The specifications of the catalyst bed 20 were set as follows. Structure: honeycomb Catalyst inflow area: 5100 cm ² Carrier material: heat-resistant ferritic steel Catalyst component: noble metal (Pt, Rh) Number of cells: 31 cells / cm ^{2 The specifications of the} cone portion 13 and the honeycomb filter 40 are set as described above. The state of the flow of the exhaust gas at the time of performing is shown by arrows in FIG. As can be seen from FIG. 4, according to the catalytic converter 100 of the present embodiment, after the exhaust gas hits the honeycomb filter 40 and the poisonous substances contained therein are trapped, the exhaust gas is discharged to the upstream housing 10. It flows almost uniformly through the inside, and reaches the catalyst bed 20 → the downstream housing 30.
In the present embodiment, since the honeycomb filter 40 is provided in the cone portion 13, the catalytic converter 100 does not extend in the axial direction, and the honeycomb filter 4
0 itself is compact, so the catalytic converter 100
Becomes lighter. Further, if the maintenance port 15 is used, the honeycomb filter 40 can be easily replaced.

[0023]

According to the catalytic converter of the present invention, the drift of the exhaust gas is suppressed and prevented, so that the function of the catalyst bed is secured and the size of the filter for trapping the poisoning substance can be reduced. Therefore, the catalytic converter itself can be made compact.

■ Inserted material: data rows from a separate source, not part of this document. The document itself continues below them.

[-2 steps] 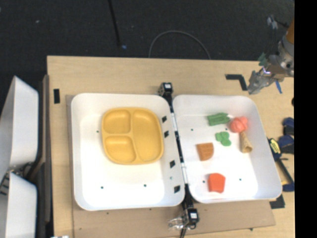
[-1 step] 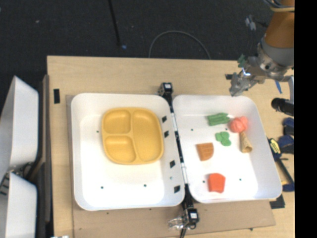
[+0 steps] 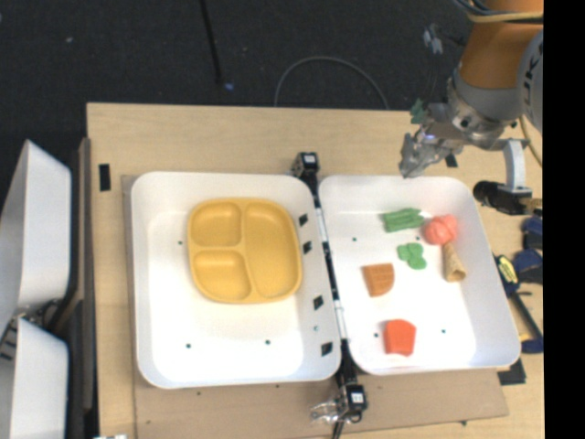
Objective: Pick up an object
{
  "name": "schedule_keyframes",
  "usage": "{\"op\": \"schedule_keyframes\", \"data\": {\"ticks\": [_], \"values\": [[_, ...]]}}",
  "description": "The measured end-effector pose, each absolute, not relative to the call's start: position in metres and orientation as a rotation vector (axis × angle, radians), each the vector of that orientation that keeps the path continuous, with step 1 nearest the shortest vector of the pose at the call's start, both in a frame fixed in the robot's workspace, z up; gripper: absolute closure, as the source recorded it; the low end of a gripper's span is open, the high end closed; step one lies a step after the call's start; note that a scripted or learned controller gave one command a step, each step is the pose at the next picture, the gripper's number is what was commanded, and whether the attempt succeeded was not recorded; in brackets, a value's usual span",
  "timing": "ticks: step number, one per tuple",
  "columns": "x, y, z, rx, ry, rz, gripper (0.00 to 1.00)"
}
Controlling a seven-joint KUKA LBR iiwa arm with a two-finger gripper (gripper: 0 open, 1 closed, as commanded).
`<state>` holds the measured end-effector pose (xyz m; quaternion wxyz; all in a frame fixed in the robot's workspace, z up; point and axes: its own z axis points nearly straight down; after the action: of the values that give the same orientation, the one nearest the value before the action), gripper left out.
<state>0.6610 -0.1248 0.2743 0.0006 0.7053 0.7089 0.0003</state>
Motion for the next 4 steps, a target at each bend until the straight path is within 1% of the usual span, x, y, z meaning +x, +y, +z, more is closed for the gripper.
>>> {"op": "schedule_keyframes", "data": {"ticks": [1, 2, 3, 4], "values": [[0.644, -0.066, 0.271, 2.215, 2.228, 0.000, 1.00], [0.630, -0.020, 0.274, 2.215, 2.228, 0.001, 1.00], [0.616, 0.026, 0.260, 2.216, 2.227, -0.001, 1.00], [0.614, 0.075, 0.263, 2.213, 2.230, 0.003, 1.00]]}}
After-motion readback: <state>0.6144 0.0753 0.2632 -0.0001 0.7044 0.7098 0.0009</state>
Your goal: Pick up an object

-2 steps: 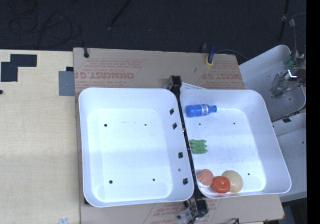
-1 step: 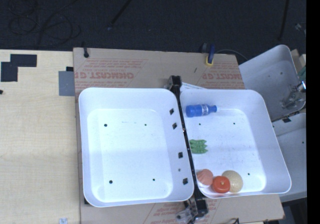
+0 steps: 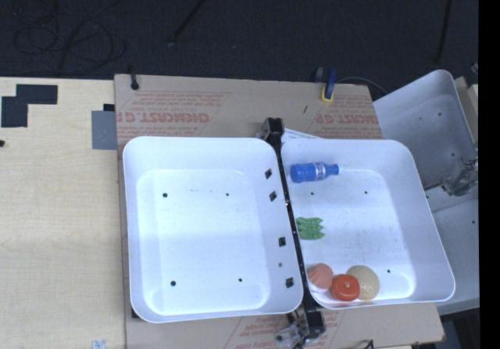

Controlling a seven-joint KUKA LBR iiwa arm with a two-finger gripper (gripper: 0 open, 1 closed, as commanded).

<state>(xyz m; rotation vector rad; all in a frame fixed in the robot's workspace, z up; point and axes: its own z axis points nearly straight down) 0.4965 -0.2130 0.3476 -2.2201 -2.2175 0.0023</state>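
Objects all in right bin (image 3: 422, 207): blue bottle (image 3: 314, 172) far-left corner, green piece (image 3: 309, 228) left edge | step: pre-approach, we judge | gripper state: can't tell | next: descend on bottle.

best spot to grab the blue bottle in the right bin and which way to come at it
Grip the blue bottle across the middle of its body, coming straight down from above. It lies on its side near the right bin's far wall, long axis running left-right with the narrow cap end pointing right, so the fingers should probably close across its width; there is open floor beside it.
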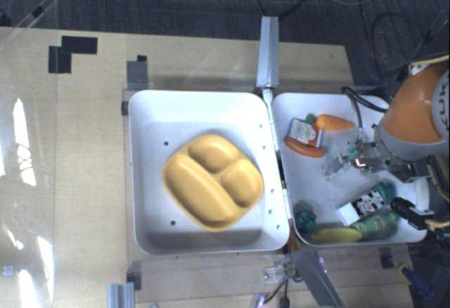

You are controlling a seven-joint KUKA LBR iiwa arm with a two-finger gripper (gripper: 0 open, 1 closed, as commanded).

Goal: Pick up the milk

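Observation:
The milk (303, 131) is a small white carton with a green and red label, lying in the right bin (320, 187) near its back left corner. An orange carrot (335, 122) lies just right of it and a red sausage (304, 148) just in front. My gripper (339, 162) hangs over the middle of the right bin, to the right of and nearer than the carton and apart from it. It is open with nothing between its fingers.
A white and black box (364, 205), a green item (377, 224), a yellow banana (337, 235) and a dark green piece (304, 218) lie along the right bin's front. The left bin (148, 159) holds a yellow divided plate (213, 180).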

[Brief description of the drawings]

FIG. 1 is a longitudinal sectional view showing one embodiment of a catalytic converter of the present invention.

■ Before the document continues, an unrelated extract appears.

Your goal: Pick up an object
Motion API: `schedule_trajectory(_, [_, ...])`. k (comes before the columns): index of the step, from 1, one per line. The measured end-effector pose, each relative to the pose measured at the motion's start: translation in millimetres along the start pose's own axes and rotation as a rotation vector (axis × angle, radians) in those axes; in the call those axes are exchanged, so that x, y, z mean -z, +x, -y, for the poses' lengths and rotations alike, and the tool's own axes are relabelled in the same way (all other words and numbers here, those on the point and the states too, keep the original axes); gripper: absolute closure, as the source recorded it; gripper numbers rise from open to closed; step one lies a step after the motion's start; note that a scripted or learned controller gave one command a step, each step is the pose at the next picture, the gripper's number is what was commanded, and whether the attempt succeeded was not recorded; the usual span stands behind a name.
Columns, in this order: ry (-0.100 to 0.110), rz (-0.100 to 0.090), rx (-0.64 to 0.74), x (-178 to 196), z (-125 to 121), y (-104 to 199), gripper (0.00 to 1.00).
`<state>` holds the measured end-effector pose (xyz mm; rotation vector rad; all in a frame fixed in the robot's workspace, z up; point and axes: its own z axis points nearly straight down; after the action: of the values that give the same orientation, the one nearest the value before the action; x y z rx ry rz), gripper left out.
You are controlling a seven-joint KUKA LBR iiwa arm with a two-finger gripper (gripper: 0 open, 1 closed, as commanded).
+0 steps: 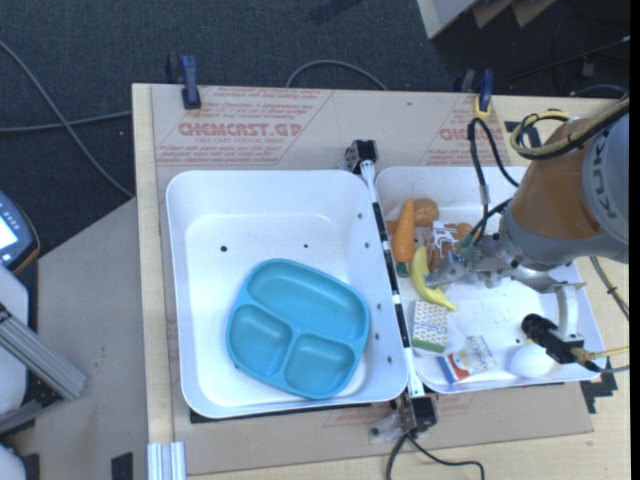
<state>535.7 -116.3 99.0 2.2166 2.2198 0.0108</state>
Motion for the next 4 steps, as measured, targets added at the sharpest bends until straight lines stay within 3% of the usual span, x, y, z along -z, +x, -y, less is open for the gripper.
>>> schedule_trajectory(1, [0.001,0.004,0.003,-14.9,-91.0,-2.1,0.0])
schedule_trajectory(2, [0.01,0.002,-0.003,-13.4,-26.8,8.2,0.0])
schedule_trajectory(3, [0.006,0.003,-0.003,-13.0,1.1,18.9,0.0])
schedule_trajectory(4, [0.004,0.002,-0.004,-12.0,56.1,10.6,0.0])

FIG. 2 is a sectional view taken along line CC of the embodiment shown in FIG.

FIG. 3 is an explanatory diagram for explaining specifications of the embodiment shown in FIG. 1;

FIG. 4 is a diagram showing a flow of exhaust gas of the embodiment shown in FIG. 1;

FIG. 5 is a diagram showing a flow of exhaust gas when a dispersion cone is not provided in a catalytic converter.

FIG. 6 is a view showing a catalytic converter provided with a dispersion cone.

[Explanation of symbols]

 REFERENCE SIGNS LIST 100 Catalytic converter 10 Upstream housing (housing) 13 Cone section 14 Inlet 16 Gas passage 20 Catalyst bed 30 Downstream housing 40 Honeycomb filter (filter)

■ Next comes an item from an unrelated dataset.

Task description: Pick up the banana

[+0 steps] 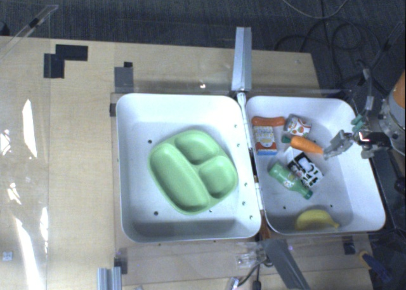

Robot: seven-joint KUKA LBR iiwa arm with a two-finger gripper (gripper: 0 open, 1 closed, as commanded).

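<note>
The banana (316,220) lies against the near edge of the right bin (365,209), apart from the other items. The gripper (346,141) hovers at that bin's right edge, grasping nothing — whether its jaws are released or clenched I cannot tell. A good grasp probably means descending squarely over the banana's middle — clear of the green bottle (289,180).

No text can be read; the small carton (266,137) in the right bin (374,209) bears an orange and white label with print too small to make out; the black-and-white patterned packet (306,169) beside the green bottle (288,178) shows markings but no legible letters or numbers.
</note>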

──────────────────────────────────────────────────続 き Continued on the front page (51) Int.Cl. ⁷ Identification symbol FI theme coat ゛ (reference) // B01D 46/00 B01D 53/36 103Z F-term (reference) 3G090 AA01 AA02 EA02 EA03 3G091 AA06 AA19 AB13 BA11 BA14 BA15 BA19 BA39 CA27 GA01 GA06 GB01X GB01Z GB02Y GB03Y GB04Y GB05W GB06W GB07W GB10X GB16X GB17X HA16 HA18 HA47 4D048 AA01 AA06 AA11 AA13 AA14 AA15 AA16 AA18 AB01 AB02 BA30X BA39X BB02 BC01 K02 Q03 Q03 Q01 K02

Claims (5)

[Claims] 1. A housing having an inlet into which exhaust gas flows, a cone extending downstream from the inlet, and a catalyst component provided downstream of the cone to purify exhaust gas. And a supported catalyst bed, wherein the exhaust gas flows between the inner peripheral surface of the cone portion, which is disposed at the center of the cross section of the cone portion and faces the inlet. 1. A catalytic converter for a stationary gas engine, comprising: a filter forming a gas passage. 2. A ratio of an area of an upstream end of the filter to a cross-sectional area of the cone in a direction perpendicular to an axial direction at an upstream end of the filter is 0.25 to 0.6. The ratio of the length from the upstream end of the cone portion to the upstream end of the filter to the axial length is 0.1 to 0.5.
5. The catalytic converter for a stationary gas engine according to claim 1, wherein 3. The catalytic converter for a stationary gas engine according to claim 1, wherein said filter is fixed to said cone portion by a detachable fixing tool. 4. The catalytic converter for a stationary gas engine according to claim 3, wherein said cone portion is provided with a sealable maintenance port for inserting and removing said filter and for attaching and detaching said filter. 5. The catalytic converter for a stationary gas engine according to claim 1, which is used for purifying exhaust gas of a stationary gas engine.